33.以太坊源码分析(33)eth-downloader-statesync源码分析

statesync 用来获取pivot point所指定的区块的所有的state 的trie树，也就是所有的账号的信息，包括普通账号和合约账户。

数据结构

stateSync调度下载由给定state root所定义的特定state trie的请求。

// stateSync schedules requests for downloading a particular state trie defined
// by a given state root.
type stateSync struct {
    d *Downloader // Downloader instance to access and manage current peerset

    sched  *trie.TrieSync             // State trie sync scheduler defining the tasks
    keccak hash.Hash                  // Keccak256 hasher to verify deliveries with
    tasks  map[common.Hash]*stateTask // Set of tasks currently queued for retrieval

    numUncommitted   int
    bytesUncommitted int

    deliver    chan *stateReq // Delivery channel multiplexing peer responses
    cancel     chan struct{}  // Channel to signal a termination request
    cancelOnce sync.Once      // Ensures cancel only ever gets called once
    done       chan struct{}  // Channel to signal termination completion
    err        error          // Any error hit during sync (set before completion)
}

构造函数

func newStateSync(d *Downloader, root common.Hash) *stateSync {
    return &stateSync{
        d:       d,
        sched:   state.NewStateSync(root, d.stateDB),
        keccak:  sha3.NewKeccak256(),
        tasks:   make(map[common.Hash]*stateTask),
        deliver: make(chan *stateReq),
        cancel:  make(chan struct{}),
        done:    make(chan struct{}),
    }
}

NewStateSync

// NewStateSync create a new state trie download scheduler.
func NewStateSync(root common.Hash, database trie.DatabaseReader) *trie.TrieSync {
    var syncer *trie.TrieSync
    callback := func(leaf []byte, parent common.Hash) error {
        var obj Account
        if err := rlp.Decode(bytes.NewReader(leaf), &obj); err != nil {
            return err
        }
        syncer.AddSubTrie(obj.Root, 64, parent, nil)
        syncer.AddRawEntry(common.BytesToHash(obj.CodeHash), 64, parent)
        return nil
    }
    syncer = trie.NewTrieSync(root, database, callback)
    return syncer
}

syncState，这个函数是downloader调用的。

// syncState starts downloading state with the given root hash.
func (d *Downloader) syncState(root common.Hash) *stateSync {
    s := newStateSync(d, root)
    select {
    case d.stateSyncStart <- s:
    case <-d.quitCh:
        s.err = errCancelStateFetch
        close(s.done)
    }
    return s
}

启动

在downloader中启动了一个新的goroutine 来运行stateFetcher函数。

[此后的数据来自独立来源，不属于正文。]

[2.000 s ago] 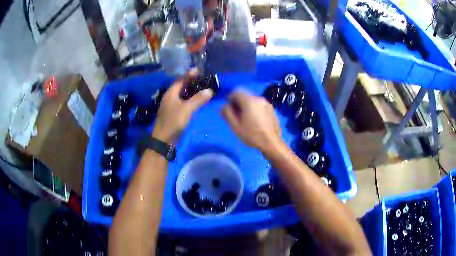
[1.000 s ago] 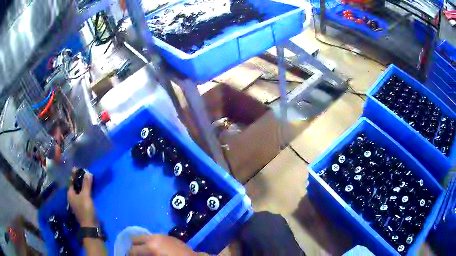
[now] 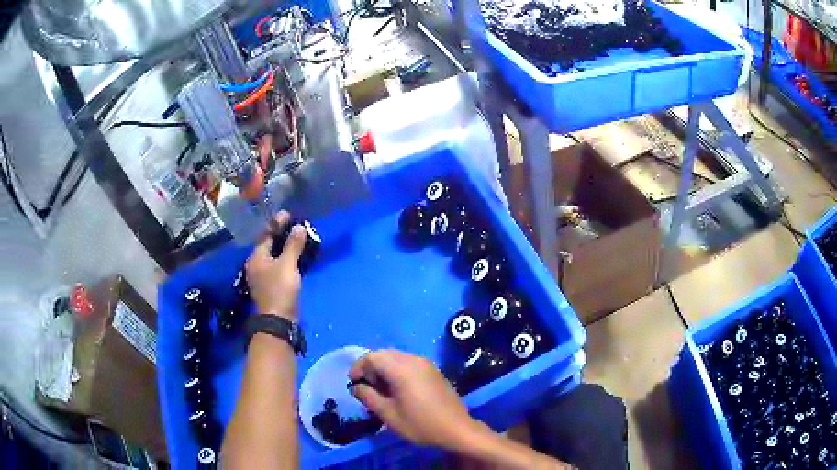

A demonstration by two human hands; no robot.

这个函数首先试图往stateSyncStart通道来以获取信息。而syncState这个函数会给stateSyncStart通道发送数据。

// stateFetcher manages the active state sync and accepts requests
// on its behalf.
func (d *Downloader) stateFetcher() {
    for {
        select {
        case s := <-d.stateSyncStart:
            for next := s; next != nil; { // 这个for循环代表了downloader可以通过发送信号来随时改变需要同步的对象。
                next = d.runStateSync(next)
            }
        case <-d.stateCh:
            // Ignore state responses while no sync is running.
        case <-d.quitCh:
            return
        }
    }
}

我们下面看看哪里会调用syncState()函数。processFastSyncContent这个函数会在最开始发现peer的时候启动。

// processFastSyncContent takes fetch results from the queue and writes them to the
// database. It also controls the synchronisation of state nodes of the pivot block.
func (d *Downloader) processFastSyncContent(latest *types.Header) error {
    // Start syncing state of the reported head block.
    // This should get us most of the state of the pivot block.
    stateSync := d.syncState(latest.Root)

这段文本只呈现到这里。